President Donald Trump said the United States is “rounding the turn” on the CCP virus pandemic, as he addressed a crowd during a campaign rally on Oct. 25 in New Hampshire.
“We are coming around, we’re rounding the turn. We have the vaccines, we have everything. Even without the vaccines, we’re rounding the turn,” Trump told at an airport rally in Manchester. “It’s going to be over.”
“There’s no nation in the world that’s recovered like we’ve recovered,” Trump said. “Our numbers are incredible.”
“We’re about to go into a dark winter, a dark winter, and he has no clear plan. And there’s no prospect that there’s going to be a vaccine available for the majority of the American people before the middle of next year,” Biden said during the Oct. 22 debate.
Trump rejected the notion that his administration has no plan to fight the outbreak of the CCP virus and pushed back against Biden’s claim that things would get worse.
“I don’t think we’re going to have a dark winter at all,” Trump replied. “We’re opening up our country. We’ve learned and studied and understand the disease, which we didn’t at the beginning.”
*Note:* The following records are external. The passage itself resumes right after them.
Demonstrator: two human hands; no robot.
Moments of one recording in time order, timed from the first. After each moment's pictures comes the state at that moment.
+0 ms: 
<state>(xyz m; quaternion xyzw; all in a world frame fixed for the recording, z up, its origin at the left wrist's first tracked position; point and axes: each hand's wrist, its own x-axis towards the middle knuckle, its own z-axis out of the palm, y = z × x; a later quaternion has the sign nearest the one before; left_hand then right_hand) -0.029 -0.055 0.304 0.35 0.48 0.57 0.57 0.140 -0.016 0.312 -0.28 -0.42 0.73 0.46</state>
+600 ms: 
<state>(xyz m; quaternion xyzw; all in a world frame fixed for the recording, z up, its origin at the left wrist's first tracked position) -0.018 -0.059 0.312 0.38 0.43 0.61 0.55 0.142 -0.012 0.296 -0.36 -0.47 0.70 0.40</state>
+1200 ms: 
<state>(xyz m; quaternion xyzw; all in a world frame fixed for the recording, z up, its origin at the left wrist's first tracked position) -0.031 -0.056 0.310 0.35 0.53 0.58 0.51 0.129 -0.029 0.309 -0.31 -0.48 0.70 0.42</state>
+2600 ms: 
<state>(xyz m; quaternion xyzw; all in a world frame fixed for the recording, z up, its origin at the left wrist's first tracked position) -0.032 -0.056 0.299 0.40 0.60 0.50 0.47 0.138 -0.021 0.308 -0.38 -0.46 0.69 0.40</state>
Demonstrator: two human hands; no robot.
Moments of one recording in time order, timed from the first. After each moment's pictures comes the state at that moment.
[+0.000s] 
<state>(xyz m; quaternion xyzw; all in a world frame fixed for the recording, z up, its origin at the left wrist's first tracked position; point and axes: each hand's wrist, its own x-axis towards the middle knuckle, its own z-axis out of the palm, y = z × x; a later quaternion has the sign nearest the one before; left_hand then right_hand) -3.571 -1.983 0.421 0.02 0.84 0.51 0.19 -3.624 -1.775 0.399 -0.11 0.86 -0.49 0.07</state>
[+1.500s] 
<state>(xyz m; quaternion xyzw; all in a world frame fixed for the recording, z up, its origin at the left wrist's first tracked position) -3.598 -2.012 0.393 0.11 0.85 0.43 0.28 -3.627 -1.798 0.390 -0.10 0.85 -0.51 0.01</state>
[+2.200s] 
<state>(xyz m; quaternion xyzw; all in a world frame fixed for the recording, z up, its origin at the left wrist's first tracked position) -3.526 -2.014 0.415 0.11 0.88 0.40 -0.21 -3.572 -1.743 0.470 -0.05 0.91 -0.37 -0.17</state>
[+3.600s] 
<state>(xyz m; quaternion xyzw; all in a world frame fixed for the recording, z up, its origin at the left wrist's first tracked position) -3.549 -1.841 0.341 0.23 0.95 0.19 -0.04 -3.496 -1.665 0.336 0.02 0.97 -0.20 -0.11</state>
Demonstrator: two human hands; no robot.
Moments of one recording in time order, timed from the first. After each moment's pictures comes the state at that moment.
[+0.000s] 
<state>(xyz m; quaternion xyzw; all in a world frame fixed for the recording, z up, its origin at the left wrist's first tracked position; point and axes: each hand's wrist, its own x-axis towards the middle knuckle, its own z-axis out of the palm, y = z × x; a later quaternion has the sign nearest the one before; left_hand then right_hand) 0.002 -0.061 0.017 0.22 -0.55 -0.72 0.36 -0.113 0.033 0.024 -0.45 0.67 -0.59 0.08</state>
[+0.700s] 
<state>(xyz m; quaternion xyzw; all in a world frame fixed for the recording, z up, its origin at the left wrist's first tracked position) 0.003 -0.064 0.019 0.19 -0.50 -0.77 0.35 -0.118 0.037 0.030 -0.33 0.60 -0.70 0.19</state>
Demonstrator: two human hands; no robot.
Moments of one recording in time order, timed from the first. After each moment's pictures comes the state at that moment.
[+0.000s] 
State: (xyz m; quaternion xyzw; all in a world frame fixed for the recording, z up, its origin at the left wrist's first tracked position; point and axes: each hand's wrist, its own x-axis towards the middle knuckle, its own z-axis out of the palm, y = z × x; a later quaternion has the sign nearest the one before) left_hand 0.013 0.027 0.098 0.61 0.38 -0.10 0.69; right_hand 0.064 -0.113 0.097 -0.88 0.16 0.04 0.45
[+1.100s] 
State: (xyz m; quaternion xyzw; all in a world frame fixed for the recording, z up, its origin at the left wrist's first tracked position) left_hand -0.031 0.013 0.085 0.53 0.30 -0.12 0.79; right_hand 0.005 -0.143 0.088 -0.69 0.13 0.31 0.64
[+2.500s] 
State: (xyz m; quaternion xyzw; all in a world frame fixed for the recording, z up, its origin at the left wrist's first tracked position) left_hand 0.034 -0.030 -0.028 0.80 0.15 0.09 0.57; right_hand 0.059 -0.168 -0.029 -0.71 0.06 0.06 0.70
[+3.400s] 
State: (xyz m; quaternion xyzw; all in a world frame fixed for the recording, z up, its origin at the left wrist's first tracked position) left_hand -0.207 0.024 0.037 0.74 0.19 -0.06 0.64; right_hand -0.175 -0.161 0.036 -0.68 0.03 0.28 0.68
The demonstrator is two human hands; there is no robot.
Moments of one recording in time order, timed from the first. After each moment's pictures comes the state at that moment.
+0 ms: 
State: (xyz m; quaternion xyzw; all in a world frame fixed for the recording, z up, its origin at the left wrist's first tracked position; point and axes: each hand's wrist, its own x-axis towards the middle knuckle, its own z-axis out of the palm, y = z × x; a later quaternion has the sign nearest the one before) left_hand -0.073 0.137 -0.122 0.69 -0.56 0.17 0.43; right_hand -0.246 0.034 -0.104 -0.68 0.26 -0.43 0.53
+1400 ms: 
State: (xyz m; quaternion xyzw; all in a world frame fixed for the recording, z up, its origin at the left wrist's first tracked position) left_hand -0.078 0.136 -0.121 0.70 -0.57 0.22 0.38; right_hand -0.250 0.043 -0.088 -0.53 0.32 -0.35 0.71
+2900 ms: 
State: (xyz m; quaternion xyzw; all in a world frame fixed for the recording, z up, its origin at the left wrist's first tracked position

“It’s going to be announced within weeks. And it’s going to be delivered. We have Operation Warp Speed, which is the military is going to distribute the vaccine,” Trump said, referring to the administration’s program to fund the manufacturing of COVID-19 vaccine and therapeutic candidates ahead of time, in case they’re approved by the Food and Drug Administration (FDA).
“More and more people are getting better,” Trump said. “This is a worldwide problem, but I’ve been congratulated by the heads of many countries on what we’ve been able to do. If you take a look at what we’ve done in terms of goggles and masks and gowns and everything else, and, in particular, ventilators—we’re now making ventilators all over the world, thousands and thousands a month, distributing them all over the world.
“It will go away. And as I say, we’re rounding the turn. We’re rounding the corner. It’s going away,” Trump said Oct. 22.
Although a number of COVID-19 vaccines are being developed, none have yet been approved for use in the United States. AstraZeneca has resumed the U.S. trial of its experimental COVID-19 vaccine, and Johnson & Johnson is preparing to resume its trial, both following pauses because of potential safety concerns.
Both companies have contracts to provide vaccines to the United States and other governments if they are cleared by regulators.
AstraZeneca said that it isn’t unusual for some trial participants to fall ill during large-scale vaccine trials but that the U.S. FDA has reviewed all safety data from the trials globally and deemed it safe to continue testing the vaccine.